Вот такие были внешние обстоятельства моего бытия в третьем бараке, когда, вернувшись вечером с работы, я обнаружил на соседней койке вместо увезенного куда-то Провоторова нового заключенного.
– Козырев, – сказал он, протягивая руку. – Николай Козырев. Переведен в Норильск из Дудинки, там работал в порту.
К нам, подлетел дневальный барака Николай Рокин.
– Сергей, новенького подселил специально. Он попросил, чтобы сосед был из ваших. С обоих по поллитра. По случаю войны согласен на замену: пятьдесят граммов спирта или одну пачку махорки с каждого.
– Шиш тебе, а не пачку, – ответил я. – На две скрутки наберу.
Рокин так обрадовался, что стало ясно – и на такой дар не надеялся.
В бараке в тот вечер творился очередной спектакль: разбушевался электрик Людмила. Вообще-то у него было и другое имя, ближе отвечавшее его «мужскому происхождению», но знали его только «придурки» из УРЧ – учетно-распределительной части. А сам Людмила давно примирился с женским прозвищем.
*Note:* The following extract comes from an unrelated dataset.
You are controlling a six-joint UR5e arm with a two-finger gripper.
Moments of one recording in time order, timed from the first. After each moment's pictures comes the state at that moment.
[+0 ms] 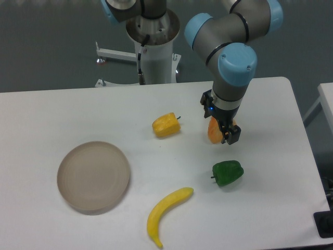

Худой, подвижный, немногословный, он временами впадал в истерику, и тогда с ним мог справиться только дневальный Рокин – и справлялся не силой, а уговором: после короткой беседы с Рокиным ярость Людмилы превращалась в сонливость, он уже не выискивал повода для драк, не набрасывался на «встречных, продольных и поперечных», как формулировал его буйство тот же Рокин, а примащивался на нары – не обязательно свои – и сваливался в мутный сон. Приступы бешенства у Людмилы вспыхивали обычно после выпивки, выпивки с началом войны стали редки, зато буйство после них яростней и картинней.
– И часто это у вас? – с тоской поинтересовался новый сосед, показывая на бесновавшегося около стола Людмилу, тот стремился смахнуть со стола все миски с супом и разогнать всех ужинающих, а его в дюжину рук укрощали. «Всех завалю!» – надрывался Людмила, дико перекосив лицо, но за нож не хватался – буйство устраивалось по «среднему разряду».